CNC World
- Country: China
- Broadcast area: Worldwide
- Network: Satellite & Cable television network
- Affiliates: Xinhua News Agency
- Headquarters: Beijing, China

Programming
- Language: English
- Picture format: 4:3/16:9 576i (SDTV)

Ownership
- Owner: China Xinhua News Network Corporation, private investors

History
- Launched: 1 July 2010

Links
- Website: www.xinhuanet.com/2015wlds/enindex.htm

Availability

Streaming media

= CNC World =

CNC World (中国新华新闻电视网英语电视台 (中國新華新聞電視網英語電視台, Zhōngguó Xīnhuá Xīnwén Diànshì Wǎng Yīngyǔ Diànshìtái)) is a majority state-owned 24-hour global English-language news channel, launched on July 1, 2010. It is 51% owned by the state-run China Xinhua News Network Corporation, and 49% by private investors, including Chinese home appliances maker Gree.

The venture is part of Beijing's effort to "present an international vision with a Chinese perspective," Xinhua President Li Congjun said at the press conference announcing the launch of CNC World.

Xinhua has leased a newsroom in New York on top of a skyscraper in Times Square to provide CNC World with prominent exposure in the United States.

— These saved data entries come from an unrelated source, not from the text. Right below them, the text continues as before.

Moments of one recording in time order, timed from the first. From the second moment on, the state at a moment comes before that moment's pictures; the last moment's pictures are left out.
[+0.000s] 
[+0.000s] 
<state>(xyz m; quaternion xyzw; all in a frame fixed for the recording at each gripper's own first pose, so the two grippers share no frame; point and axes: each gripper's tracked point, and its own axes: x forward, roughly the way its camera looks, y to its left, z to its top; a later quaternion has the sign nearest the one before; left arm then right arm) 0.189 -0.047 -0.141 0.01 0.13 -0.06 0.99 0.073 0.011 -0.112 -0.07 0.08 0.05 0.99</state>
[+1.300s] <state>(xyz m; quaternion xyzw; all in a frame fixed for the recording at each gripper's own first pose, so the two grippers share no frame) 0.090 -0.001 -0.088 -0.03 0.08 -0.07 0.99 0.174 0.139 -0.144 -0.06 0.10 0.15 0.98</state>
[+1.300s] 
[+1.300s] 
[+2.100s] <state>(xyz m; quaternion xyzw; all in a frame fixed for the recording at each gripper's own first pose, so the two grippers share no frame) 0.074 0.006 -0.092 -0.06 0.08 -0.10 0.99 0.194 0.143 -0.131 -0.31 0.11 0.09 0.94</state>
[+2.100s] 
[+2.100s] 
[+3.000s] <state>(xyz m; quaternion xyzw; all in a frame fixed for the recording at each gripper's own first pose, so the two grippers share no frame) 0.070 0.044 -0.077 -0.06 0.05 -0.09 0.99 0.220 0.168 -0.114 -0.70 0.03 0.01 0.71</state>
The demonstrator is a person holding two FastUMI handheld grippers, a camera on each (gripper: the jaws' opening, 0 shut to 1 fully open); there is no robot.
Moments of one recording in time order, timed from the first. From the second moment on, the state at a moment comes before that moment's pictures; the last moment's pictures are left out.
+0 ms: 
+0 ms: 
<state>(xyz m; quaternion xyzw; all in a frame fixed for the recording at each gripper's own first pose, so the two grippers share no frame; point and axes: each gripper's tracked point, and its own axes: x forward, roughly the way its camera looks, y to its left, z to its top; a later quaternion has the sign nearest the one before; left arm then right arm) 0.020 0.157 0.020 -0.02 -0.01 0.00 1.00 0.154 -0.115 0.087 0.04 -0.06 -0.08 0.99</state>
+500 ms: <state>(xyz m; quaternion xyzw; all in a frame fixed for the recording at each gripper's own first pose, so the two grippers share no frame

On December 16, 2010, CNC World agreed a deal with Eutelsat for coverage on Eutelsat 28A, 36B and Hot Bird 13B from January 1, 2011.

In 2020, the United States Department of State designated Xinhua, along with other Chinese state media outlets, as foreign missions. By 2021, the network's terrestrial television affiliates in the United States had all disaffiliated with the network.